When rejecting a call based on this feature, the reason-header the SBC sends in the final response message back to the UAC is dependent on the STI operational mode of the SBC:

  • ATIS:
    • In the case of a 200OK response:
      • If the body contains reasoncode and reasontext Reason header is filled with reasoncode + reason text
      • If reason code is not present, the system uses 403
      • If reason text is not present, the system uses forbidden.
  • 3GPP—In the case of a 200 OK response, the system leaves the reason header empty.
  • ATIS and 3GPP—In the case of 4xx or 5xx responses, the system reads the reason code and reason text from the status line and uses them in the reason header.

Table of Responses to Rejected Requests

The SBC follows the table below to determine what to include as reason-text when it rejects SIP requests within the context of STIR/SHAKEN authentication and verification.

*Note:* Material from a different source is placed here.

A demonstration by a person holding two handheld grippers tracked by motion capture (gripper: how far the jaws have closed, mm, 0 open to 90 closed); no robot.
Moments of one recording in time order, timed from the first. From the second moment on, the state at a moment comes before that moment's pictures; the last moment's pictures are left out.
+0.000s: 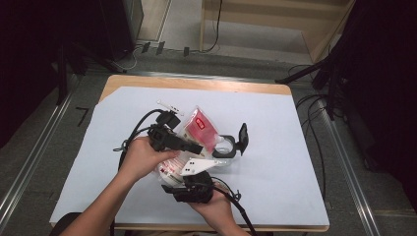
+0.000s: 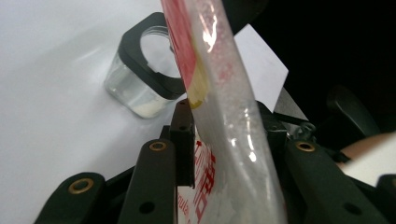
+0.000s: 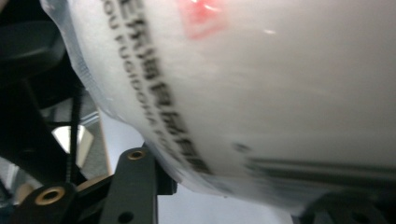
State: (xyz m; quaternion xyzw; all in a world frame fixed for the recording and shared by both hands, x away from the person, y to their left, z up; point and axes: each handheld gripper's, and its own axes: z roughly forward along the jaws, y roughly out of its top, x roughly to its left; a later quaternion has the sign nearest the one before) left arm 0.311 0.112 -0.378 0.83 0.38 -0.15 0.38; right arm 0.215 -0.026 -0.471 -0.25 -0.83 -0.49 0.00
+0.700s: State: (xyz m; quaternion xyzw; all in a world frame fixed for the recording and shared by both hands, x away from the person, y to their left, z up) left arm 0.319 0.097 -0.357 0.83 0.40 -0.15 0.36; right arm 0.225 -0.029 -0.460 -0.27 -0.82 -0.51 0.02
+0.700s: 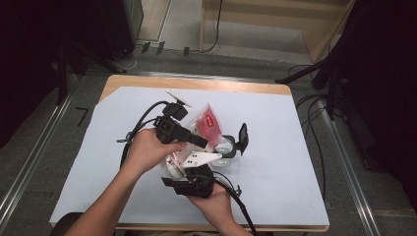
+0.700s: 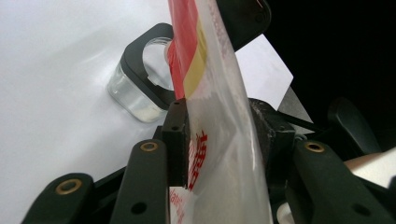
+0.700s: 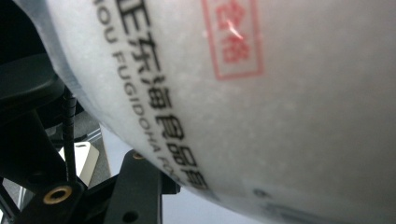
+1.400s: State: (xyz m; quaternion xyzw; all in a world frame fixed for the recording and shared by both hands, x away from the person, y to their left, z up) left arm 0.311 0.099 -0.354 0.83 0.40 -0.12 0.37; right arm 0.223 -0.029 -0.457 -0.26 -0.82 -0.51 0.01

sip-reason-code Configured sip-reason-text Configured reasoncode in STI-VS response reasontext in STI-VS response Final Sip Reasoncode/Reasontext in Response
Yes Yes Yes/No Yes/No Configured sip-reason-code and /sip-reason-text
No No Yes Yes reasoncode in STI-VS response/ reasontext in STI-VS response
No No No No 403 / Forbidden
Yes No Yes/No Yes sip-reason-code Configured / reasontext in STI-VS response
Yes No Yes/No No sip-reason-code Configured / Forbidden
No Yes No Yes/No 403 / sip-reason-text Configured
No Yes Yes Yes/No reasoncode in STI-VS response/Configured sip-reason-text

Reporting on Call Rejection

The SBC provides counters on rejected calls within ACLI commands, SNMP, HDR and CDR records.

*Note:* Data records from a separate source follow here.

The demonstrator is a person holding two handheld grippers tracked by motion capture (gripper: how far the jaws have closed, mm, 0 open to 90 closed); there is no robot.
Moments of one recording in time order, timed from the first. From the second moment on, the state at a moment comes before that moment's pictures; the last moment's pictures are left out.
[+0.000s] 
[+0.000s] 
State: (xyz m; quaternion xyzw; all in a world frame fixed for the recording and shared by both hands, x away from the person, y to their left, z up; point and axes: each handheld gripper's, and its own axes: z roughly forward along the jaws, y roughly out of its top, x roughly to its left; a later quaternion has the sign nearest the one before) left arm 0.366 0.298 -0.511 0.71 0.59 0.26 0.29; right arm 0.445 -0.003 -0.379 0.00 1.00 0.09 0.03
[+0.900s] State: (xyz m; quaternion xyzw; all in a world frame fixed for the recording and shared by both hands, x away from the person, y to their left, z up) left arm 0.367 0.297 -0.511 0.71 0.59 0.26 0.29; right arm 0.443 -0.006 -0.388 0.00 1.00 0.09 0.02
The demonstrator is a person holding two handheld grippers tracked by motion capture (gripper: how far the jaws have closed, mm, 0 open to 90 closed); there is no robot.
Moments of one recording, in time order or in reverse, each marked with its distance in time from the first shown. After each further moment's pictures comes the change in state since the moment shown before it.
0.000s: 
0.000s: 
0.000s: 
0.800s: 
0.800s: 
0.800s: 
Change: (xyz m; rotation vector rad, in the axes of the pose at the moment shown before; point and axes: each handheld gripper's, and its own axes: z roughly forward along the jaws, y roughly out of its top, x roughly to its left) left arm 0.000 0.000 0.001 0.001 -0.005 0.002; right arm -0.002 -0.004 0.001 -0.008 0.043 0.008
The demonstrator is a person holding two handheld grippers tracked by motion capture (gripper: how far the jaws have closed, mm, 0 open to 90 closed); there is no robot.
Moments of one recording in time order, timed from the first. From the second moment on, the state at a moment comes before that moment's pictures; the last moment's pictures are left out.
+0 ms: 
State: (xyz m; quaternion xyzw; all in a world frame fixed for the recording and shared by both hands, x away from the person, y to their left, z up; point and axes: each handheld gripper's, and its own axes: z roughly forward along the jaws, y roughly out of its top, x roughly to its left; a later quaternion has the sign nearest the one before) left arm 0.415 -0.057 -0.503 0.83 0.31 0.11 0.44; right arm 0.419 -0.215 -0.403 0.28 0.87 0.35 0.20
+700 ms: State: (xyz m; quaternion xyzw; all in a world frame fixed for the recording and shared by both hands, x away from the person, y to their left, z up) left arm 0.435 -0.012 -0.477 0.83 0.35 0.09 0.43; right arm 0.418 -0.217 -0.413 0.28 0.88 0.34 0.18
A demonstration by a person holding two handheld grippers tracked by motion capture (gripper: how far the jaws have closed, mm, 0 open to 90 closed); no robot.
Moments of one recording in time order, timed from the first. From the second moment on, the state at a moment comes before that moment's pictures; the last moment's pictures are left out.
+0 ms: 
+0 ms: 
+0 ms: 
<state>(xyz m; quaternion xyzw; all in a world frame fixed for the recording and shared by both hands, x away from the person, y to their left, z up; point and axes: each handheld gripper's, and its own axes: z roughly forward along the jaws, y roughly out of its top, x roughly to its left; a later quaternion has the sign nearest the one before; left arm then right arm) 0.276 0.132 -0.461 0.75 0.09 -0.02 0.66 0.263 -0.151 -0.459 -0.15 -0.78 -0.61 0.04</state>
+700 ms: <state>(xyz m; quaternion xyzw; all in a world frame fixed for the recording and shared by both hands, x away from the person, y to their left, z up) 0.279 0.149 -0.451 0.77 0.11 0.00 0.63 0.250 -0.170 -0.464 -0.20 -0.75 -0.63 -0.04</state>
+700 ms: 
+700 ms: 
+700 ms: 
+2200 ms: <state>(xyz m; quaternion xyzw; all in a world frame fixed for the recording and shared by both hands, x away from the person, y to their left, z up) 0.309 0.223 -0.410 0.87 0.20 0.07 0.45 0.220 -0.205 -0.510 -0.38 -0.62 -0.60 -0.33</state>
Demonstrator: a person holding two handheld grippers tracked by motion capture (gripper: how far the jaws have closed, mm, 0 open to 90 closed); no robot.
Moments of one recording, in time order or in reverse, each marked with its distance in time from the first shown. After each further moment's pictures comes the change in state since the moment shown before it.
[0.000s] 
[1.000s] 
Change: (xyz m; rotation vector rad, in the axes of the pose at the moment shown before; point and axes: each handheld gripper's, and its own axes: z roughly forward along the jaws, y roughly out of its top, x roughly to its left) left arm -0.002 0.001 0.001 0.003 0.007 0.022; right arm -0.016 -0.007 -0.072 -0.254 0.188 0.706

  • From the ACLI, you can find these statistics listed as 'STI-VS INVITEs Rejected' within the output of the server, interface, realm, agent, and system wide versions of the show stir command.
  • From CDRs, you can find per-call indications of call rejection presented using the Stir-VS-Invite-State VSA for RADIUS and Stir-VS-Invite-State AVP for Diameter.
  • From HDRs, you can find you can find these statistics listed as 'Stir-VS-Invite-State' within the output of the server, interface, realm, agent, and system wide HDR records.
  • From SNMP, you can find these statistics listed as 'vsInviteRejected' within the output of the server, interface, realm, agent, and system wide tables.

Related Configuration

This rejection feature works in conjunction with the server retry feature implemented with your max-retry-attempts configuration.

  • If max-retry-attempts is greater than zero, meaning recursion is disabled, the system rejects calls based on the sti-vs response from the first server that responds.
  • If max-retry-attempts is greater than zero, meaning recursion is enabled, the system rejects calls based on the sti-vs response to the last server the system attempts to reach.